Start of Block
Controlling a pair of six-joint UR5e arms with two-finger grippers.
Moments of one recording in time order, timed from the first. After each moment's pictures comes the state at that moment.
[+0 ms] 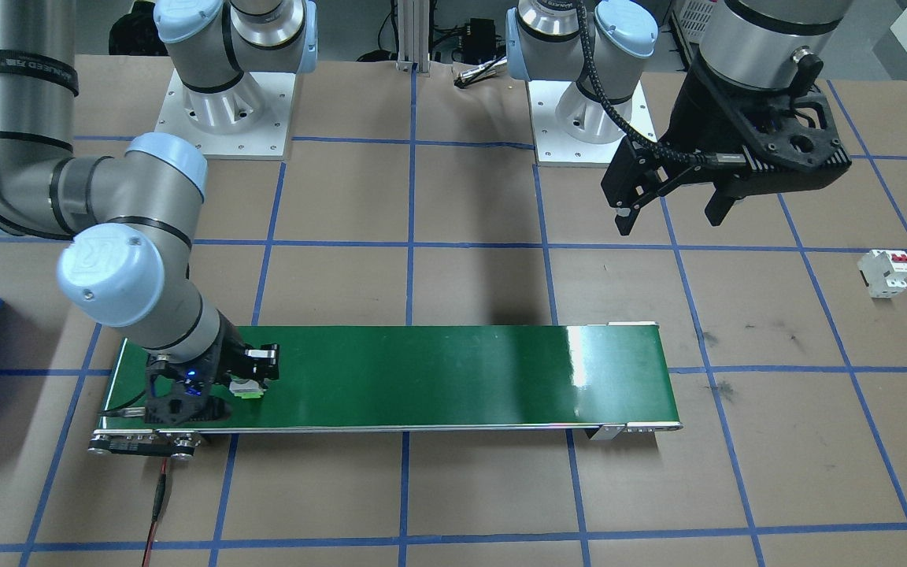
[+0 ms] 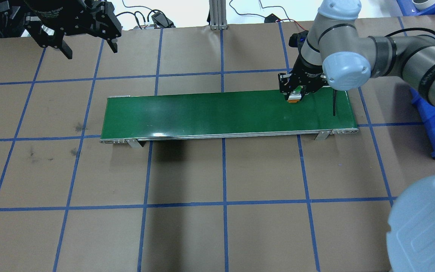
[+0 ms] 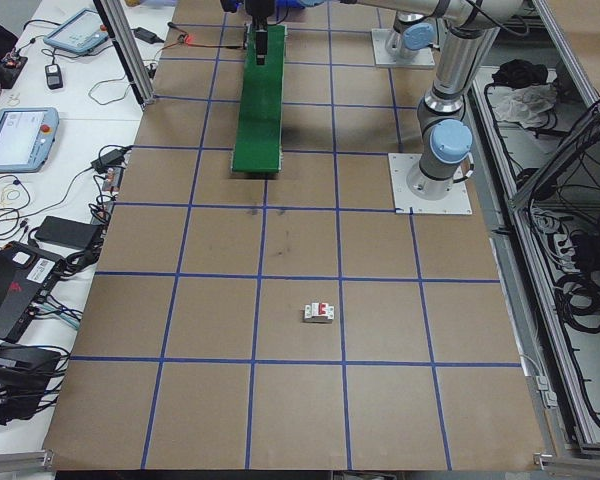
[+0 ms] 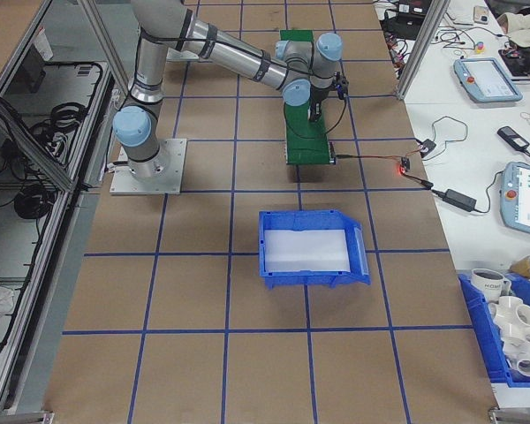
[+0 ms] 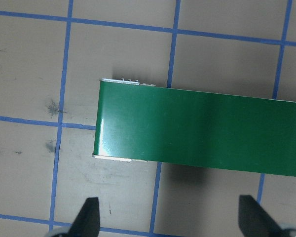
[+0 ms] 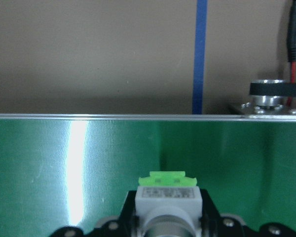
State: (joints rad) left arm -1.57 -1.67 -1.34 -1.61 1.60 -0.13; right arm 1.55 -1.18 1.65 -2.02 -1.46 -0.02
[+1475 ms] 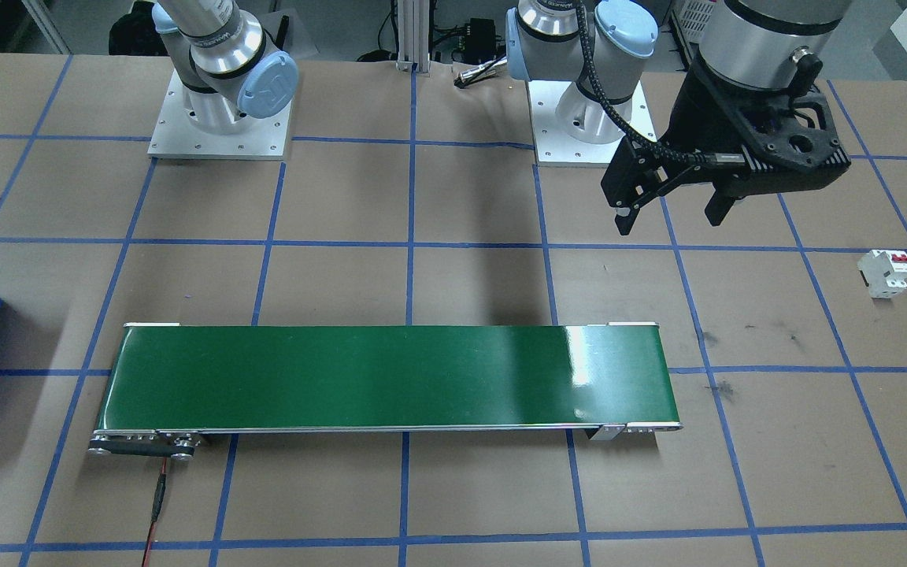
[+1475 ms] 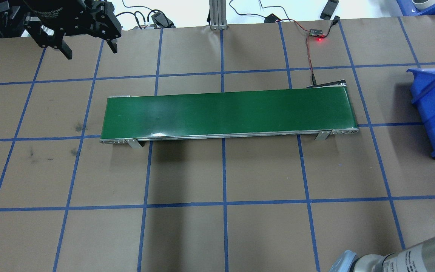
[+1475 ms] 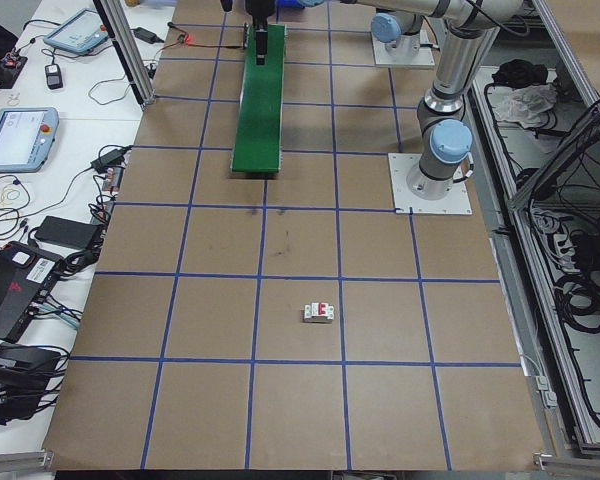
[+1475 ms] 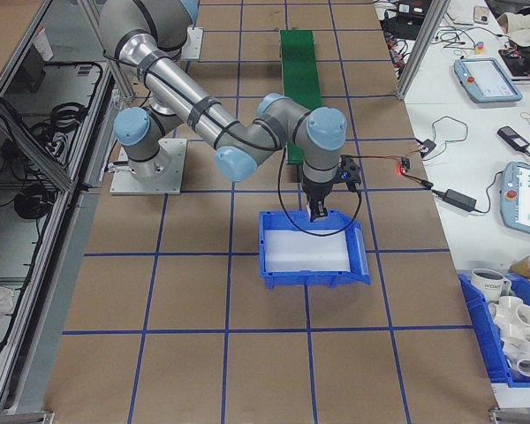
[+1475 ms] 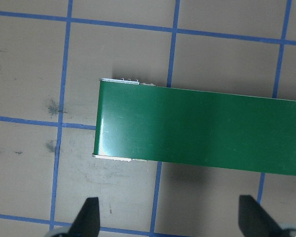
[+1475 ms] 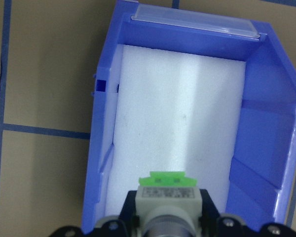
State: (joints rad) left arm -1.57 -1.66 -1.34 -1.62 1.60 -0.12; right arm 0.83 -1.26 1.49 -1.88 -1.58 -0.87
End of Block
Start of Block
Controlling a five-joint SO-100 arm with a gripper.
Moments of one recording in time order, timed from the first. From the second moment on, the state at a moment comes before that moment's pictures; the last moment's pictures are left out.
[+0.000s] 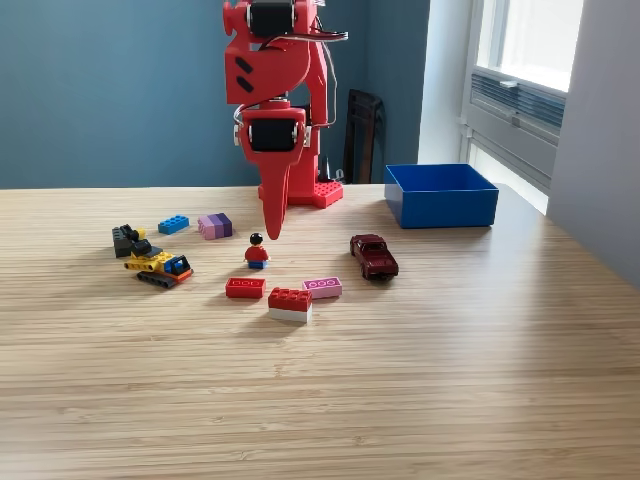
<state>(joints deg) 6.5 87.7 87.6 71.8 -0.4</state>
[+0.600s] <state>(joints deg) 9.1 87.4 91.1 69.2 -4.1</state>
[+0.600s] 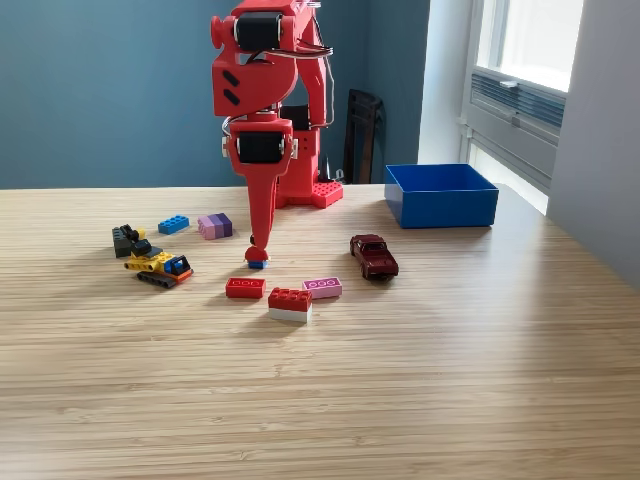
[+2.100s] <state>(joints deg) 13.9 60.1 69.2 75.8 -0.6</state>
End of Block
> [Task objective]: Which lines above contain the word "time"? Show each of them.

> [Response below]:
Moments of one recording in time order, timed from the first. After each moment's pictures comes the state at that moment.
Moments of one recording in time order, timed from the first. From the second moment on, the state at a moment comes before that moment's pictures; the last moment's pictures are left out.

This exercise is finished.